◆ SOURCE MATERIAL ◆
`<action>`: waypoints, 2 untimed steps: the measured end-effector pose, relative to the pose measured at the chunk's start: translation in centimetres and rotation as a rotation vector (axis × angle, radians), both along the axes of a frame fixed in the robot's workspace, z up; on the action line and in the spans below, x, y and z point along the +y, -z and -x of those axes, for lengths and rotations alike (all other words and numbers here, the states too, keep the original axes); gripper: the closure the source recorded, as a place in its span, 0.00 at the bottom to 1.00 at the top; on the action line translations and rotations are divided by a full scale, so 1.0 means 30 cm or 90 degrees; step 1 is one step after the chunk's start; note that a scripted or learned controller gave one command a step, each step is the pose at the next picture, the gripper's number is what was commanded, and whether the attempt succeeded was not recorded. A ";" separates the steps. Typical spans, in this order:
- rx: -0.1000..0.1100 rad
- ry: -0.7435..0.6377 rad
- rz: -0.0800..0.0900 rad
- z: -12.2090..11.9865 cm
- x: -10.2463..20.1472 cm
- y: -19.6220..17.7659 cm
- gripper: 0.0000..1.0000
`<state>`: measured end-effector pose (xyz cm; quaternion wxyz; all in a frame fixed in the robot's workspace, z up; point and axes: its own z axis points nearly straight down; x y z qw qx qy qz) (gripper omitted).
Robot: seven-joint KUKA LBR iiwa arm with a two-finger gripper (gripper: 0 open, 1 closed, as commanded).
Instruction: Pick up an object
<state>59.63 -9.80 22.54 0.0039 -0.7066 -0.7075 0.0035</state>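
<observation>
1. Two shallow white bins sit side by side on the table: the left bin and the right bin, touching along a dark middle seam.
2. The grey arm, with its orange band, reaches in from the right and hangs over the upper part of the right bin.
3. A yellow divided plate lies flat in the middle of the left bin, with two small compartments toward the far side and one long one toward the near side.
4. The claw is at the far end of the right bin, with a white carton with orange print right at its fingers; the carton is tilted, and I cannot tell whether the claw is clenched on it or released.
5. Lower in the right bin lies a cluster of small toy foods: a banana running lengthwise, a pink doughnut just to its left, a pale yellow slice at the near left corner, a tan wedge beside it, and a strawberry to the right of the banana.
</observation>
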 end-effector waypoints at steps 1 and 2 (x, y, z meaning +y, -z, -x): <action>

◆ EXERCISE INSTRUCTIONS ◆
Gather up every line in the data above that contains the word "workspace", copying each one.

◆ EXPECTED ANSWER ◆
`<action>`: waypoints, 2 untimed steps: the measured end-effector pose, relative to the pose measured at the chunk's start: translation in centimetres and rotation as a rotation vector (axis × angle, radians), both along the axes of a frame fixed in the robot's workspace, z up; on the action line and in the spans below, x, y and z point along the +y, -z and -x of those axes, for lengths and rotations alike (all other words and numbers here, the states too, keep the original axes); gripper: the closure the source recorded, as a place in its span, 0.00 at the bottom to 1.00 at the top; on the action line translations and rotations are divided by a full scale, so 1.0 means 30 cm or 90 degrees; step 1 is one step after the chunk's start; note that a scripted or learned controller gave one command a step, each step is the pose at the next picture, the gripper's number is what was commanded, and whether the attempt succeeded was not recorded. A ";" separates the steps. Typical spans, in this order:
`<state>`: measured end-effector pose (xyz cm; quaternion wxyz; all in a frame fixed in the robot's workspace, z up; point and axes: its own z axis points nearly straight down; x y z qw qx qy qz) (gripper omitted).

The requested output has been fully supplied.